Protostellar Outflows at the EarliesT Stages (POETS)

VII. Circumstellar gas kinematics traced by water masers inside the HC HII region NGC 7538 IRS1

¹ INAF-Osservatorio Astrofisico di Arcetri, Largo E. Fermi 5, 50125 Firenze, Italy
² Dipartimento di Fisica, Universitá degli Studi di Cagliari, SP Monserrato-Sestu km 0.7, 09042 Monserrato (CA), Italy
³ Instituto de Astronomia, Geofísica e Ciências Atmosféricas, Universidade de São Paulo, R. do Matão, 1226, São Paulo, SP 05508-090, Brazil
⁴ INAF – Osservatorio Astronomico di Cagliari, Via della Scienza 5, 09047 Selargius (CA), Italy
⁵ National Astronomical Observatory of Japan, 2-12 Hoshigaoka, Mizusawa, Oshu, Iwate 023-0861, Japan
⁶ SOKENDAI (The Graduate University for Advanced Studies), 2-21-1 Osawa, Mitaka, Tokyo 181-8588, Japan

^★ Corresponding author; luca.moscadelli@inaf.it

Received: 21 January 2025
Accepted: 3 March 2025

Abstract

Context. The hyper-compact (HC) HII region phase of a newly born massive star is presently poorly understood, particularly in relation to how the enhanced UV radiation impacts the kinematics of the surrounding gas and affects mass accretion.
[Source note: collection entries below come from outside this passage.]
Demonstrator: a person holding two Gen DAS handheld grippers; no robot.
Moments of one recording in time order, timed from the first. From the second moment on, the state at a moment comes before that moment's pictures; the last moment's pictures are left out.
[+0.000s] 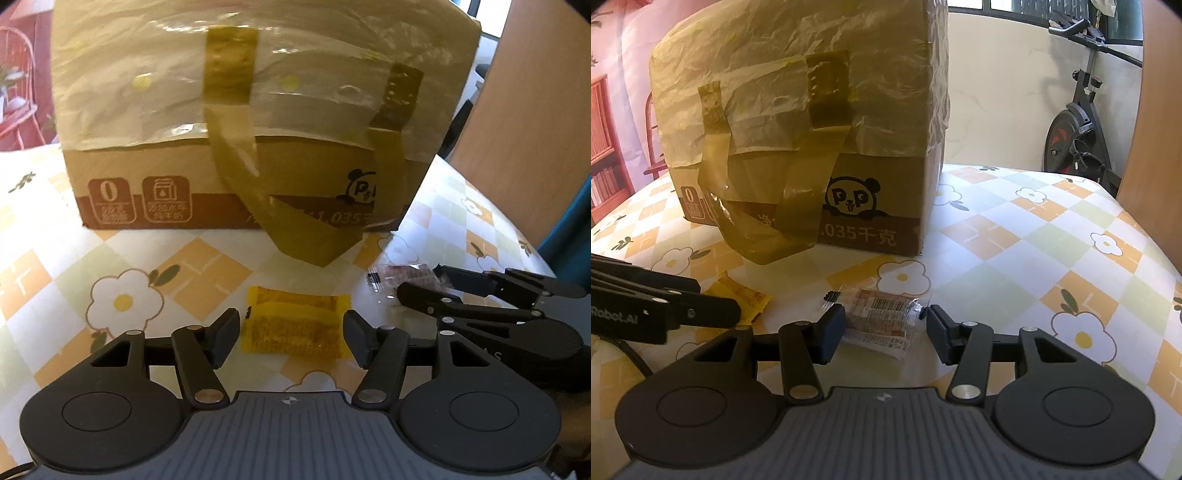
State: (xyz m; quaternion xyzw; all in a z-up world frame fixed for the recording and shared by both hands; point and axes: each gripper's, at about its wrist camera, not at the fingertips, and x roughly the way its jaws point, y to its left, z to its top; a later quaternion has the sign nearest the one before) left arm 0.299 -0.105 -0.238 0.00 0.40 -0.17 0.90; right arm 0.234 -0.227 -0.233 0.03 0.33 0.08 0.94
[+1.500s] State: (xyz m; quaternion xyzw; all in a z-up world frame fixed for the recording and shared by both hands) left arm 0.266 -0.056 -0.223 -0.09 0.36 -0.16 0.91; right arm 0.215 -0.217 -0.223 -0.07 0.35 0.11 0.93
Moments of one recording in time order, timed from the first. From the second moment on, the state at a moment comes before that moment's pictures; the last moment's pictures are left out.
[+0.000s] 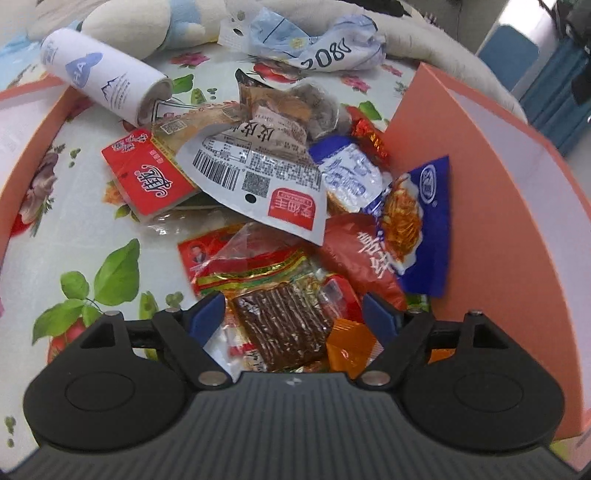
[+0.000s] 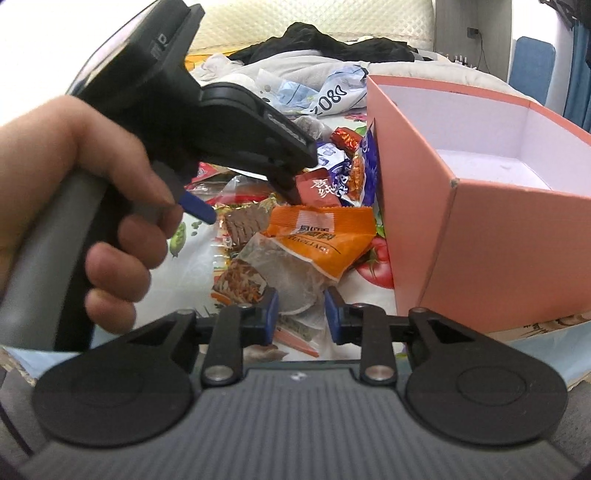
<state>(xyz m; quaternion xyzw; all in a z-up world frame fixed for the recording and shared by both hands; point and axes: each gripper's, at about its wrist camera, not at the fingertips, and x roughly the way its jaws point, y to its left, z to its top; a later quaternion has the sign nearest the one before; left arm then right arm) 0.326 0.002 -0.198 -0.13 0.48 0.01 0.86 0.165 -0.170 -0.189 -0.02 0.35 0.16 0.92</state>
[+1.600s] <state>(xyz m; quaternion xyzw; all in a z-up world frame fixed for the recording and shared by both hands) 0.299 0.075 -0.210 -0.12 0.48 -0.01 0.87 0.183 -0.139 -0.208 -0.04 0.37 0.19 0.91</state>
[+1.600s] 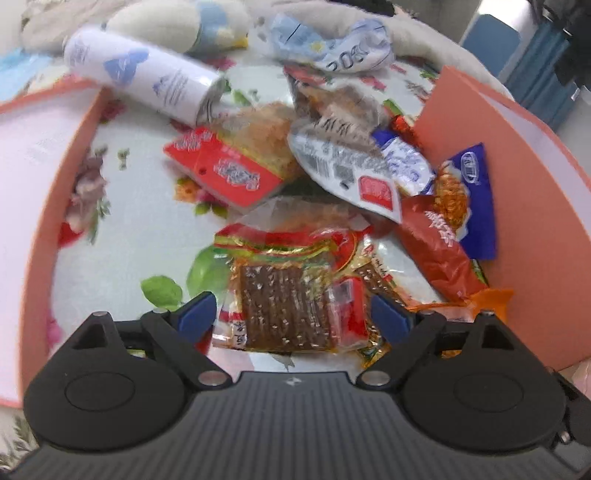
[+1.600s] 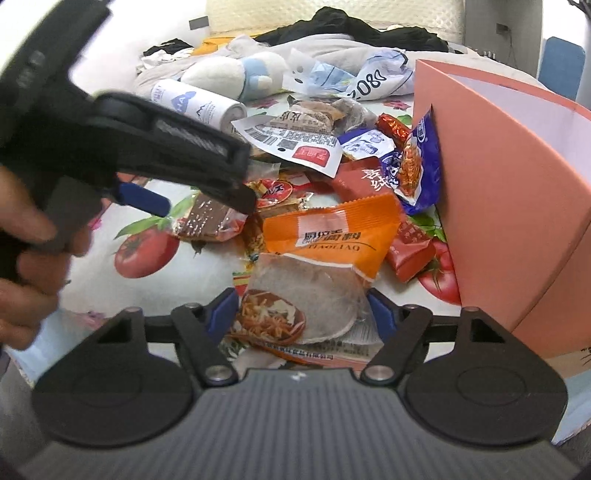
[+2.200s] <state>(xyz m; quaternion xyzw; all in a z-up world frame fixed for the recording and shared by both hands) 0.279 0.058 -0.203 -0.07 0.47 0.00 0.88 0.175 -0.156 -0.198 -0.04 0.37 0.20 0.91</state>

Aims. This article focuses on NGC 7538 IRS1, one of the most luminous and studied HC HII regions in the northern hemisphere. Our aim is to identify the young stellar objects (YSOs) embedded within the ionized gas and study their nearby kinematic structures. This work expands on a recent survey called Protostellar Outflows at the EarliesT Stages (POETS), which has been devoted to studying young outflow emission on scales of 10–100 au near luminous YSOs, before they start photoionizing the surrounding medium.

Methods. We carried out multi-epoch Very Long Baseline Array (VLBA) observations of the 22 GHz water masers toward NGC 7538 IRS1 to measure the maser 3D velocities, which, following POETS’ findings, are reliable tracers of the protostellar winds. Recently, we reobserved the water masers in NGC 7538 IRS1 with sensitive global very long baseline interferometry (VLBI) observations to map weaker maser emission and also study the maser time variability.
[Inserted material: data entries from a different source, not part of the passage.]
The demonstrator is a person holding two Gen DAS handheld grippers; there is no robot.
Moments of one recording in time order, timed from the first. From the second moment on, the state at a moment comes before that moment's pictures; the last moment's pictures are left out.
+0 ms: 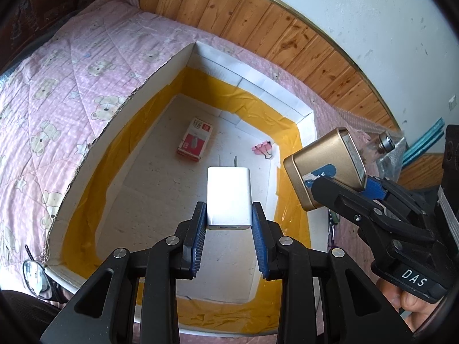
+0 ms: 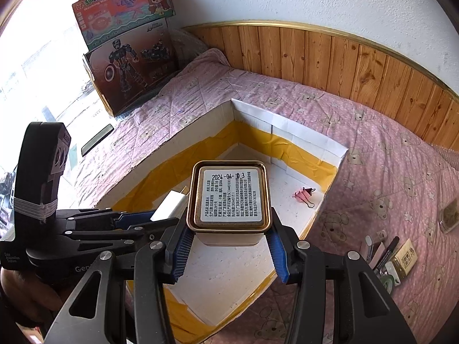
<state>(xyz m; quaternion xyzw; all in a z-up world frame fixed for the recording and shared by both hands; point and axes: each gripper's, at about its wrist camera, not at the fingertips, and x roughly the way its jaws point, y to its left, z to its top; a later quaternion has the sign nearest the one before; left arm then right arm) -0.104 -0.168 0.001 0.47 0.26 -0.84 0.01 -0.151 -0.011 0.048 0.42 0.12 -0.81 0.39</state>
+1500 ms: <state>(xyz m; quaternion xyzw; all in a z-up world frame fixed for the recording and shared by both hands) -0.169 -0.140 -0.029 0.56 0.36 -0.74 -0.02 -0.272 -0.095 -0.017 0.53 0.30 -0.70 0.36</state>
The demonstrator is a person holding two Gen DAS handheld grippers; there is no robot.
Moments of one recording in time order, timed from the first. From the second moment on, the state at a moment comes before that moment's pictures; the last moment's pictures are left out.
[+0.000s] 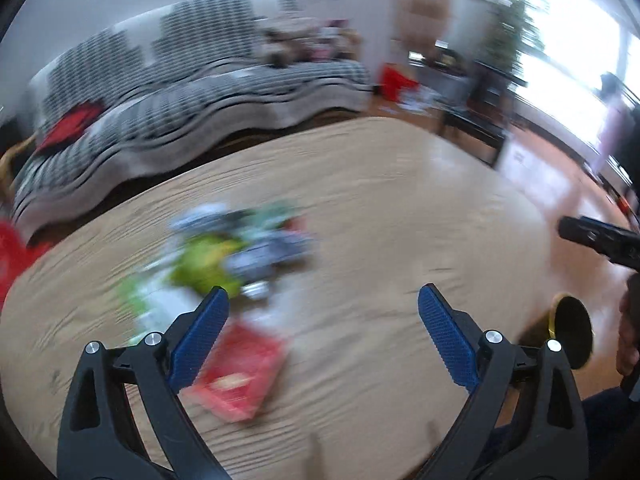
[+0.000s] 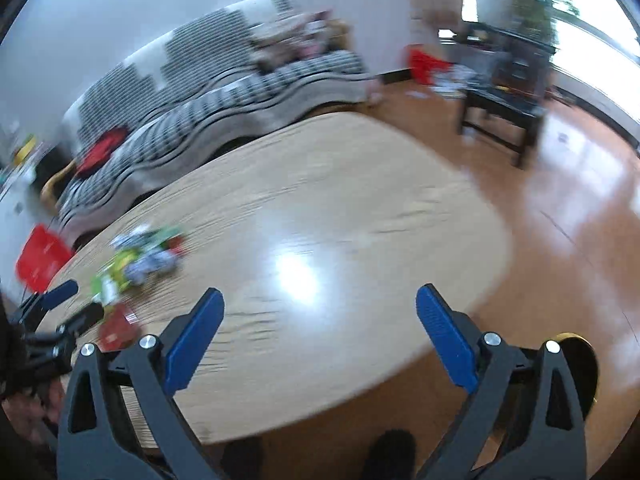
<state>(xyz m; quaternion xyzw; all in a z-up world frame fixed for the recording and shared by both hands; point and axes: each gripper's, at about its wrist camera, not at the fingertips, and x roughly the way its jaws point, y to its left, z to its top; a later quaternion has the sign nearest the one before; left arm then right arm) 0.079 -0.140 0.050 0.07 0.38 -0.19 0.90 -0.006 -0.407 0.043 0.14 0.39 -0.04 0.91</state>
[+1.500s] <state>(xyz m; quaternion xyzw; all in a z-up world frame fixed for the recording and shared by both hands) 0.175 0.017 -0.029 -0.13 0.48 -0.08 0.86 0.092 -0.162 -0.046 0.06 0.51 0.10 0.85</state>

Results. Our study confirms the presence of two embedded YSOs, IRS1a and IRS1b, at the center of the two linear distributions of 6.7 GHz methanol masers observed in the southern and northern cores of the HC HII region, which have been previously interpreted in terms of edge-on rotating disks. The water masers trace an extended (≥200 au) stationary shock front adjacent to the inner portion of the disk around IRS1a. This shock front corresponds to the edge of the southern tip of the ionized core and might be produced by the interaction of the disk wind ejected from IRS1a with the infalling envelope. The water masers closer to IRS1b follow the same local standard of rest (LSR) velocity (V_LSR) pattern of the 6.7 GHz masers rotating in the disk, but the direction and amplitude of the water maser proper motions are inconsistent with rotation. We propose that these water masers are tracing a photo-evaporated disk wind, where the maser V_LSR traces mainly the disk rotation and the proper motions the poloidal velocity of the wind. Finally, a sensitive NSF’s Karl G. Jansky Very Large Array (JVLA) 1.3 cm image of the HC HII region obtained from archival data reveals a disk-jet system, illuminated by the UV radiation from IRS1a, associated with an YSO, IRS1c, placed ≈0^′′.5 (or ≈1350 au) to the south of the ionized core.

Conclusions. This work shows that VLBI observations of the 22 GHz water masers can be used to trace disk winds near ionizing YSOs embedded within compact HII regions.